**Work instruction**
Return every line of the records that includes the string "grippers".
━━━
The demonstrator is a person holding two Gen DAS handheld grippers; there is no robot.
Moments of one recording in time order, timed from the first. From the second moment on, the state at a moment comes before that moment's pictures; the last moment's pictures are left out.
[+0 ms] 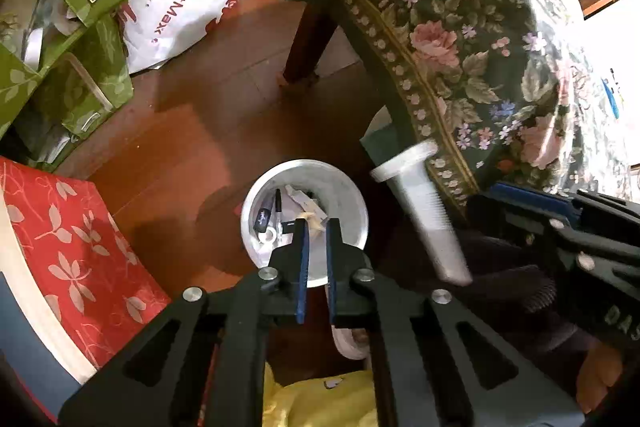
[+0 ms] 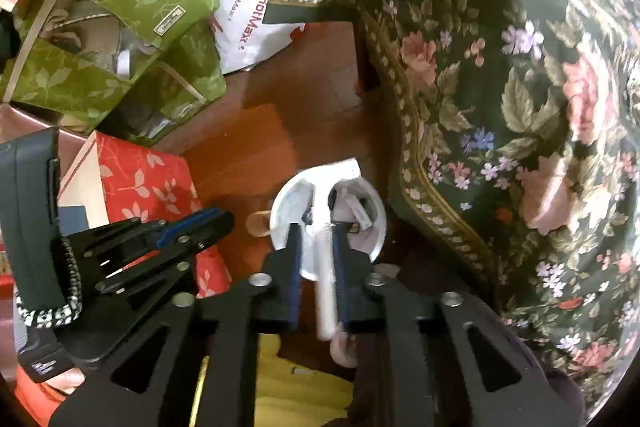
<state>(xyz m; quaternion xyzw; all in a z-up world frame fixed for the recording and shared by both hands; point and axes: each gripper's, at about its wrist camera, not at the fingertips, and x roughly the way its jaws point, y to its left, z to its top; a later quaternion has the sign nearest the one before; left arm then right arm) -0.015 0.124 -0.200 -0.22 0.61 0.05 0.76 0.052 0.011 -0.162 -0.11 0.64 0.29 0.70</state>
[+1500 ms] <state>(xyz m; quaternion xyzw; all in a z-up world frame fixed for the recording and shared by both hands) 0.068 -0.005 -0.027 -0.10 0.46 -0.03 0.88 0.101 -0.181 -0.011 -0.04 0.44 0.18 0.88</state>
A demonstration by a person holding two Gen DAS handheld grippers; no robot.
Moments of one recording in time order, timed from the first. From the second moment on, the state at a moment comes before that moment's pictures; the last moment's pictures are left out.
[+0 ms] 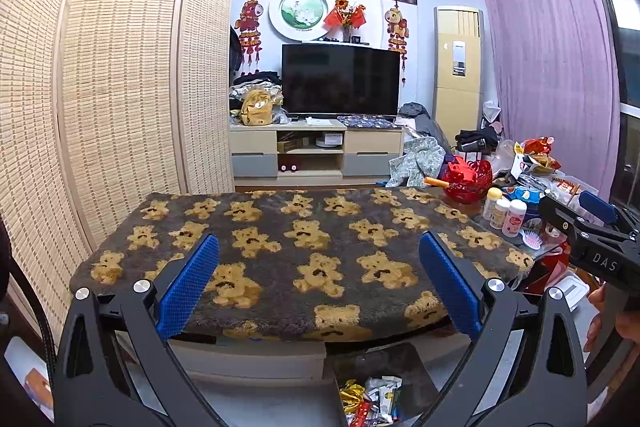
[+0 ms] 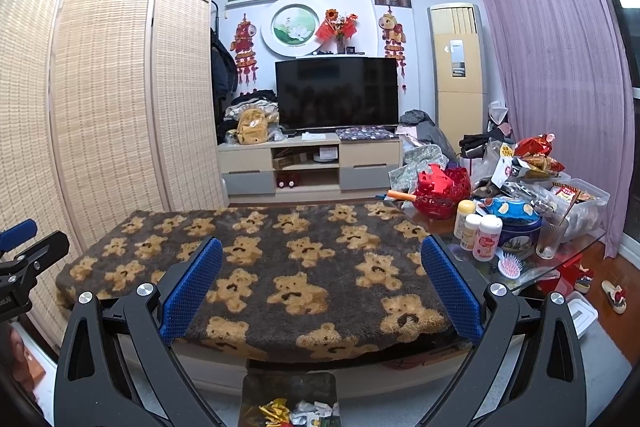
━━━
**Answer box**
The demonstrator is a person holding two Gen DAS handheld grippers; there is no robot.
A demonstration by a person holding two Gen DAS handheld grippers; no robot.

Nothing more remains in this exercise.